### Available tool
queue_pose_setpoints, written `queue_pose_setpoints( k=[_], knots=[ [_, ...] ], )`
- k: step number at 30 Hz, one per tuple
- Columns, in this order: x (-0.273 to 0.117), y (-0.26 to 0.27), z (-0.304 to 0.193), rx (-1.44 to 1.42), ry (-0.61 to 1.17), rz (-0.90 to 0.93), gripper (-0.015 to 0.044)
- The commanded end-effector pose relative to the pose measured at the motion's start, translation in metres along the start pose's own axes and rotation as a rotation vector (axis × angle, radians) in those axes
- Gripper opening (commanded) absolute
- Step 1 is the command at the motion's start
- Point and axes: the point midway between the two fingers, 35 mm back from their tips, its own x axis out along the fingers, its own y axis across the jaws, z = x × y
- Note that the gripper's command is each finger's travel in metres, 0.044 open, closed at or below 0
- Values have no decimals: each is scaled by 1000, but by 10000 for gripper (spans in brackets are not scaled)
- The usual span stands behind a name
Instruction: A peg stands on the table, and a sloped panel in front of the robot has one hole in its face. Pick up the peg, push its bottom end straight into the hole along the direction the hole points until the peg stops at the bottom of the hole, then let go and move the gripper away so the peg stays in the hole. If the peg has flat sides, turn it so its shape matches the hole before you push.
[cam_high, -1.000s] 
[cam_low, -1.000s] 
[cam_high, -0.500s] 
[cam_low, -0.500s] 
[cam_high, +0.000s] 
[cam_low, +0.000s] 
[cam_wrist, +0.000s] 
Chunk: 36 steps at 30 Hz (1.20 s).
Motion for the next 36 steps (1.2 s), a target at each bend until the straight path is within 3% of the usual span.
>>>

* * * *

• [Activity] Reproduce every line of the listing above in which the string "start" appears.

• [Answer section]
- The commanded end-effector pose relative to the pose measured at the motion's start, translation in metres along the start pose's own axes and rotation as a rotation vector (axis × angle, radians) in those axes
- Step 1 is the command at the motion's start

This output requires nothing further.